I find this logic rather strange. How is the same dollar low
for a Singaporean but a fortune for someone else when both are living in same
city. Then there’s the inevitable fact that many of the people who tell me that
I’ve lowered myself by working in a “low paying” job are the very people who
need me to top up their bus card.
Sure, I am officially a “pleb.” I am earning less than I did
when I first started out in the PR and advertising world. As I approach my 40th
birthday, I am slowly but surely becoming a statistic that the government
worries about.
However, instead of feeling resentment, I’ve found that it’s
better to make the most of the situation. I make more from a single free-lance
job than I do in a single month of waiting tables. However, this job is steady
and what I make from the job ties me over when the PR work is nonexistent. More importantly, I’m able to use my freelance
earnings to build up savings and the job has also helped me to start up
building my nonexistent CPF funds (the Provident Fund is Singapore’s main
pension system).
I have very low pay, yet I’ve manage to survive. I’ve found
that having a badly paid job makes you a little more interesting to people.
There are, however, people who disagree with my experiences.
They, as I’ve said earlier, the people who need me and my low wages to top up their
bus cards. Apparently this group have reached a stage in life where they know
it all and the concept of labour is insulting to them.
They argue that there is no way one can survive on low pay.
Doing things like washing dishes, sweeping the streets and dare I say, waiting
tables. Apparently, being seen to do these jobs is somehow shameful and one
should not do or be seen to do these things.
However, it seems to be perfectly acceptable to their social
standing to do things like search through ashtrays for unsmoked cigarettes so
that they can have a smoke and bumming drinks of people like foreign workers.
Apparently there is a lot of pride in having holes in your shoes but owning a
$100,000 hi-fi set.
I don’t know, but having shit and lousy pay beats having no
pay at all.
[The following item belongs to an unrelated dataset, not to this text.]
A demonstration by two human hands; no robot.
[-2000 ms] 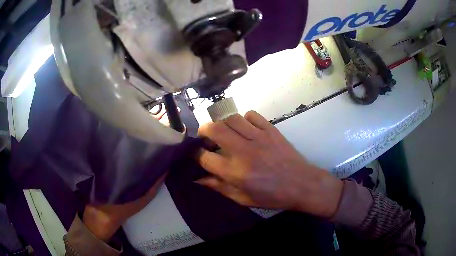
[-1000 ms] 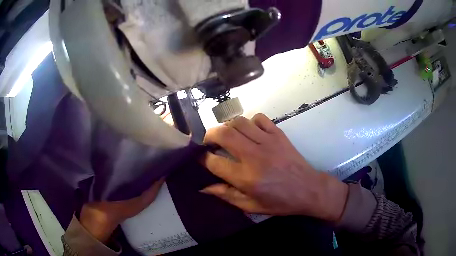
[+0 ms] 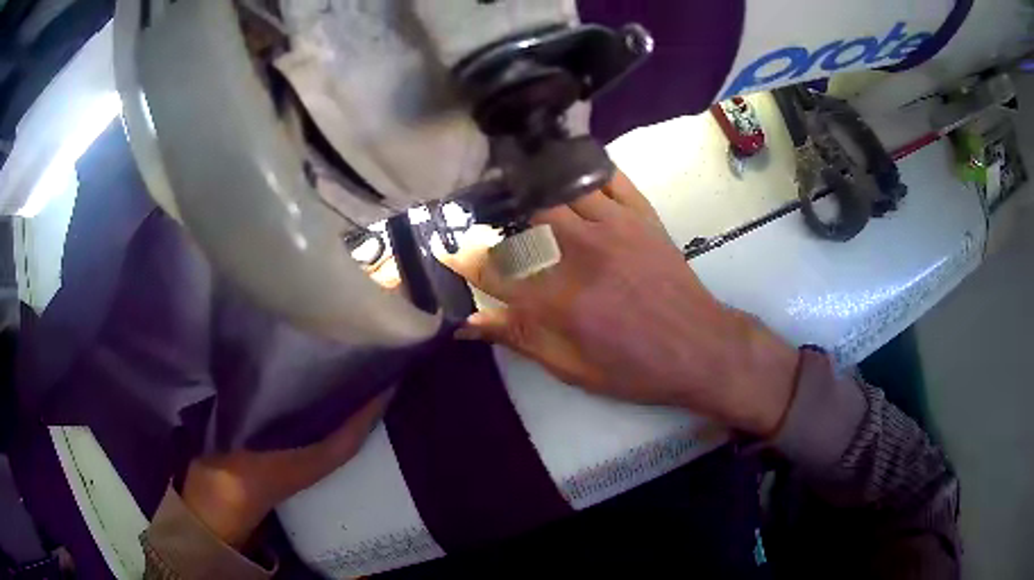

Life in the F&B industry has made me more sympathetic to our
foreign arrivals from developing Asia. These are the guys who come here and
take shit. Somehow, they make their lives better.
By contrast, you have the crowd that thinks there is shame
in dirty labour. Somehow, it’s always someone elses fault that they’re not
getting the jobs they think they are entitled to and while we are continuing
this discussion – could you please buy them a meal.